-- Task statement --
Can you quote exactly the stretch of lines from the one with "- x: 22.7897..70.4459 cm" through the final line of the material, both ends included?

-- Recorded data --
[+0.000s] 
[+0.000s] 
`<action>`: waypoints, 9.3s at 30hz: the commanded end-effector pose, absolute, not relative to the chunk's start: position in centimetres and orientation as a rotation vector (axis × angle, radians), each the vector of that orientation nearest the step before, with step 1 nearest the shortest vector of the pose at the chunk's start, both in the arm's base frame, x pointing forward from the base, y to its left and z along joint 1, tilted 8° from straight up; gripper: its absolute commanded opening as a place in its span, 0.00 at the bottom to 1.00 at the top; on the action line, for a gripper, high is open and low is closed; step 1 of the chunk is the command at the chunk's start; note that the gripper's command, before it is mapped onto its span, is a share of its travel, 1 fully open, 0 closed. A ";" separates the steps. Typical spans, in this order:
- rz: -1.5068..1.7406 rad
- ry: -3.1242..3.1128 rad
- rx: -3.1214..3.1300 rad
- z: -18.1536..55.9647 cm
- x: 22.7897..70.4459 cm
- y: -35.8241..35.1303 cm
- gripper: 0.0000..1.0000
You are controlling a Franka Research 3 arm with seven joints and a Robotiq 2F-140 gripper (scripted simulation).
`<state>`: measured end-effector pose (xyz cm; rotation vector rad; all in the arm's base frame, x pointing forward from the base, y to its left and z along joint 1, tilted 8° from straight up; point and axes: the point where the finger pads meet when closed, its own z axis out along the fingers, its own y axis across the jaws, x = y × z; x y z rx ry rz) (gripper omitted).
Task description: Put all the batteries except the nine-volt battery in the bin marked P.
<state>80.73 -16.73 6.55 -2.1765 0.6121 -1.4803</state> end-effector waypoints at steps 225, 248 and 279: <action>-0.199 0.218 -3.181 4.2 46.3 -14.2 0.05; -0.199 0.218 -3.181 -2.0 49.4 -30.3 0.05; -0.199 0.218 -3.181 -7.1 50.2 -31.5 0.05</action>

-- Result --
- x: 22.7897..70.4459 cm
- y: -35.8241..35.1303 cm
- gripper: 0.0000..1.0000
You are controlling a Franka Research 3 arm with seven joints and a Robotiq 2F-140 gripper (scripted simulation).
`<state>`: measured end-effector pose (xyz cm; rotation vector rad; all in the arm's base frame, x pointing forward from the base, y to its left and z along joint 1, tilted 8° from straight up; point and axes: the point where the finger pads meet when closed, its own z axis out along the fingers, its own y axis across the jaws, x = y × z; x y z rx ry rz) (gripper omitted).
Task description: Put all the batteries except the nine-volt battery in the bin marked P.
<state>80.73 -16.73 6.55 -2.1765 0.6121 -1.4803</state> end-effector waypoints at steps 225, 248 and 279: <action>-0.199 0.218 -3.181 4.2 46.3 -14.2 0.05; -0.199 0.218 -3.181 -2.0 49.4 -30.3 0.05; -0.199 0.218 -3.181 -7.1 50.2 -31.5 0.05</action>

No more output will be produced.